• _The problem_: Write out again, exactly, the lines below starting at the one with "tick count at" and ending at the one with "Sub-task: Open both".

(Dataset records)
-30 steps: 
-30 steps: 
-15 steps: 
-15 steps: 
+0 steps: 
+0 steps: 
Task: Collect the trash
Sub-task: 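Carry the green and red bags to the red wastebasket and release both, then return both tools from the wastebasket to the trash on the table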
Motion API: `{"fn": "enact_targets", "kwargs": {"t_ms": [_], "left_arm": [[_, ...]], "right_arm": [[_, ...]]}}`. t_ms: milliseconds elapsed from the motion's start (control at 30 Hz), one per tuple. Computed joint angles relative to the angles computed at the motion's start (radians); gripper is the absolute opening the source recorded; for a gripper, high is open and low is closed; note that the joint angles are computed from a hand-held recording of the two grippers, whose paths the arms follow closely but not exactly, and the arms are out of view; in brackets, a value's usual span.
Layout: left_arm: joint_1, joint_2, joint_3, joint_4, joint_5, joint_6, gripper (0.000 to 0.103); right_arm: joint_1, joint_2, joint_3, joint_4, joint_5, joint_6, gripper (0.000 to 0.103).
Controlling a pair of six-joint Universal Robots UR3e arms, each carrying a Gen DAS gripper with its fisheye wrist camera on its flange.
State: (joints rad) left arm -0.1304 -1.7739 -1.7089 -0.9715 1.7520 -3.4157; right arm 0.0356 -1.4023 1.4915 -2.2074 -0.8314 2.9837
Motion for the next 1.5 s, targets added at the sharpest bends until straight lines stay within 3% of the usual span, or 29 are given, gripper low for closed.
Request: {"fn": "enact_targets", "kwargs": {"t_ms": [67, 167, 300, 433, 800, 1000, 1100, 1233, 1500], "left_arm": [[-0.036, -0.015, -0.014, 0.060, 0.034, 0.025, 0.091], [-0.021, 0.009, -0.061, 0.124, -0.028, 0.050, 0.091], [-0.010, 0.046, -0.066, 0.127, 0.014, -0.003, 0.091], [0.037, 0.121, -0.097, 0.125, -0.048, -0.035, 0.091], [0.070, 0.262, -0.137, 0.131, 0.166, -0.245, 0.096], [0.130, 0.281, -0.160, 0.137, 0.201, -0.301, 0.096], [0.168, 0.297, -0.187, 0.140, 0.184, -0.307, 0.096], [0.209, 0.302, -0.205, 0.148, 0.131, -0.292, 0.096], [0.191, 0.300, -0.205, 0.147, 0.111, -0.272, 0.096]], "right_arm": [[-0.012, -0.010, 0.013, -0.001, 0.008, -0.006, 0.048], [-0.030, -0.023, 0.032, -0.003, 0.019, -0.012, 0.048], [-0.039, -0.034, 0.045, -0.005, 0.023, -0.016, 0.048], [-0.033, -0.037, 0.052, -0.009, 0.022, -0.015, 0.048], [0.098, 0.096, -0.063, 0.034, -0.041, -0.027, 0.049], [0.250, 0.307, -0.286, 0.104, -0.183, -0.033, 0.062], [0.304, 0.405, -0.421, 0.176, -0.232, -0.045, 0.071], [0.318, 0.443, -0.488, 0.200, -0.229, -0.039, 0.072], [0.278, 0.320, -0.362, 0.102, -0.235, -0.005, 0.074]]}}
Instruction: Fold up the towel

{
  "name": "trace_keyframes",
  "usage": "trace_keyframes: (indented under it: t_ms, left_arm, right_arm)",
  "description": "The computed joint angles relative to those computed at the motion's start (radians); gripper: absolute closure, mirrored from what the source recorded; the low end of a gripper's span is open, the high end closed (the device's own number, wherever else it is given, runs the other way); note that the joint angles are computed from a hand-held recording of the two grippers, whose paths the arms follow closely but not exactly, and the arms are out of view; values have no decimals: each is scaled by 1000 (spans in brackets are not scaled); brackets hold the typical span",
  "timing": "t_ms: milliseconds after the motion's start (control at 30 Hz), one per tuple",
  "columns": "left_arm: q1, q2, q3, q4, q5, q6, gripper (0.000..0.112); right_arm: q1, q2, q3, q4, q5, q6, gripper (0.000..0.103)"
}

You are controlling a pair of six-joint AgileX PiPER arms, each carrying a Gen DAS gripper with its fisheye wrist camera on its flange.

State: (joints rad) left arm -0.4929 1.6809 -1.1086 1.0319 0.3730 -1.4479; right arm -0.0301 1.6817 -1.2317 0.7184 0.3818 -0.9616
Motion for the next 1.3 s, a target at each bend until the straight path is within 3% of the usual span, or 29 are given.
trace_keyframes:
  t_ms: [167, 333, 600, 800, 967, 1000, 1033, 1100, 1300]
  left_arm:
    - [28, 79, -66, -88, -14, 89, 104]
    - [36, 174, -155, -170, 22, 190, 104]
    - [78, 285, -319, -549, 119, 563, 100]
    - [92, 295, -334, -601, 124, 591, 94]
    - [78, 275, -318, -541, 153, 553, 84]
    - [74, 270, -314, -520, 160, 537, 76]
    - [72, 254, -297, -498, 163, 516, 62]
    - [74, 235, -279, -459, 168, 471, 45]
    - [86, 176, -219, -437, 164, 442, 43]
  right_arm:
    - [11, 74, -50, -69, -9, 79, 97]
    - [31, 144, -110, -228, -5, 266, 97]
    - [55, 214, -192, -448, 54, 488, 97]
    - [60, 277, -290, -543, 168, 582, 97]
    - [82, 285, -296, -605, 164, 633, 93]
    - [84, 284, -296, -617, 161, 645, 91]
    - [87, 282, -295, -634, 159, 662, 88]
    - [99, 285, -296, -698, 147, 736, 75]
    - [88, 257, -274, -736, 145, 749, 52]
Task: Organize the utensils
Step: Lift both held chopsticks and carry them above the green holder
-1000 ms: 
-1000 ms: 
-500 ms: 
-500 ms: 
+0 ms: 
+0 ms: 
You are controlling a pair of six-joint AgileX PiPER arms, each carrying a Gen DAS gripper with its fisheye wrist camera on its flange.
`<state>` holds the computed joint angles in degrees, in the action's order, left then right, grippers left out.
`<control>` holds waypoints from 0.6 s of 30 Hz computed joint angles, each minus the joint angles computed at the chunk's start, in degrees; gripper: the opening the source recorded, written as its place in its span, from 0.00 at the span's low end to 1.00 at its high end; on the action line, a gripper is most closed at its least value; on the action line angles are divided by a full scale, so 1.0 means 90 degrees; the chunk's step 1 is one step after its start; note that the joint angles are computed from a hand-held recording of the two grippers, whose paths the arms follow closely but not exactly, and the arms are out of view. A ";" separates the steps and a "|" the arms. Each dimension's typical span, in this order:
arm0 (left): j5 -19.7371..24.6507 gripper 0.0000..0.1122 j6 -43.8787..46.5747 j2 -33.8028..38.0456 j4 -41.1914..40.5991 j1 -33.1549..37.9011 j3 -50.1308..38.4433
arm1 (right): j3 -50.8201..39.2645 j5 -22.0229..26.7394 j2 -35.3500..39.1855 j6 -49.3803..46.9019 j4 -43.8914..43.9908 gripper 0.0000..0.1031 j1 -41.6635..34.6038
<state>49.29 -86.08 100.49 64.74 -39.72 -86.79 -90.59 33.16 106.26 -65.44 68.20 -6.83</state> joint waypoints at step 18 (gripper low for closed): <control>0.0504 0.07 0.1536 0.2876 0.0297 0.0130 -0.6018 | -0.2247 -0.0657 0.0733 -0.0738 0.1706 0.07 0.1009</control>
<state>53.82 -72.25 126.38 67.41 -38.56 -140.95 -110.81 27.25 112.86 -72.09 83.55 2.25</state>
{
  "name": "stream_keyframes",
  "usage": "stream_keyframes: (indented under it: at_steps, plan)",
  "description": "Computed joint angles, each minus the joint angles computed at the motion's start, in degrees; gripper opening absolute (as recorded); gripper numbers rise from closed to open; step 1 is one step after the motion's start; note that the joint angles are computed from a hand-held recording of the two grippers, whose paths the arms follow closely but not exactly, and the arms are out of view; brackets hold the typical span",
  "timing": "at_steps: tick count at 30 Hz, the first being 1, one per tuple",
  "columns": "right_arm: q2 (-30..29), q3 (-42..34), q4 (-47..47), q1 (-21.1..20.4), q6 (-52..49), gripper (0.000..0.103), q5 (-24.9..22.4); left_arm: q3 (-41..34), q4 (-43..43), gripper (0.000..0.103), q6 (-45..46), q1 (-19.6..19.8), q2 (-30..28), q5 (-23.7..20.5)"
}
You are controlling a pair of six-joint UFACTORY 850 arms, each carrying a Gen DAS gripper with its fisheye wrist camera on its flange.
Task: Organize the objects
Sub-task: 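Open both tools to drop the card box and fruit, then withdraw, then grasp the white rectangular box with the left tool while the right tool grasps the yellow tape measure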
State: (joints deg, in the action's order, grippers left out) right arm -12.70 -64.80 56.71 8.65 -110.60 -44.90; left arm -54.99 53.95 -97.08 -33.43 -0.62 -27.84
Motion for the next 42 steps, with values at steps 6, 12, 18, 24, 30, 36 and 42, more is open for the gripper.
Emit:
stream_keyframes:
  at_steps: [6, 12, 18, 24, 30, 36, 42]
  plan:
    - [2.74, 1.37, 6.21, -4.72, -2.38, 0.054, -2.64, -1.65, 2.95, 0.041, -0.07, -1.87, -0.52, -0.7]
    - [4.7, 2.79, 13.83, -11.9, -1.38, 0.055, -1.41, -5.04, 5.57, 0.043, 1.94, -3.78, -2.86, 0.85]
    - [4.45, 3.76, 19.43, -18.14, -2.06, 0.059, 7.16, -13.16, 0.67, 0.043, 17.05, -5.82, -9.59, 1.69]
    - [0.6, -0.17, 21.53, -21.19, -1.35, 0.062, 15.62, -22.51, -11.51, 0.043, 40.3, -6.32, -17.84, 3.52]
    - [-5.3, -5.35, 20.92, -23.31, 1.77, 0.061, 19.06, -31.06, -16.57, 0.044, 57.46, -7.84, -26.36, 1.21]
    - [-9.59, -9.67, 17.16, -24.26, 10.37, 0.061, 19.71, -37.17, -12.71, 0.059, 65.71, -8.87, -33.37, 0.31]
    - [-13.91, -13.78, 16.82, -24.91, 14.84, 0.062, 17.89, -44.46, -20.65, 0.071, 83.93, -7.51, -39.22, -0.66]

• _Solution_:
  "timing": "at_steps: tick count at 30 Hz, the first being 1, one per tuple",
  "columns": "right_arm: q2 (-30..29), q3 (-42..34), q4 (-47..47), q1 (-21.1..20.4), q6 (-52..49), gripper (0.000..0.103), q5 (-24.9..22.4); left_arm: q3 (-41..34), q4 (-43..43), gripper (0.000..0.103), q6 (-45..46), q1 (-19.6..19.8), q2 (-30..28), q5 (-23.7..20.5)"
}
You are controlling a pair of six-joint UFACTORY 850 arms, each carrying a Gen DAS gripper with its fisheye wrist camera on its flange.
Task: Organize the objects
Sub-task: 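Open both tools to drop the card box and fruit, then withdraw, then grasp the white rectangular box with the left tool while the right tool grasps the yellow tape measure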

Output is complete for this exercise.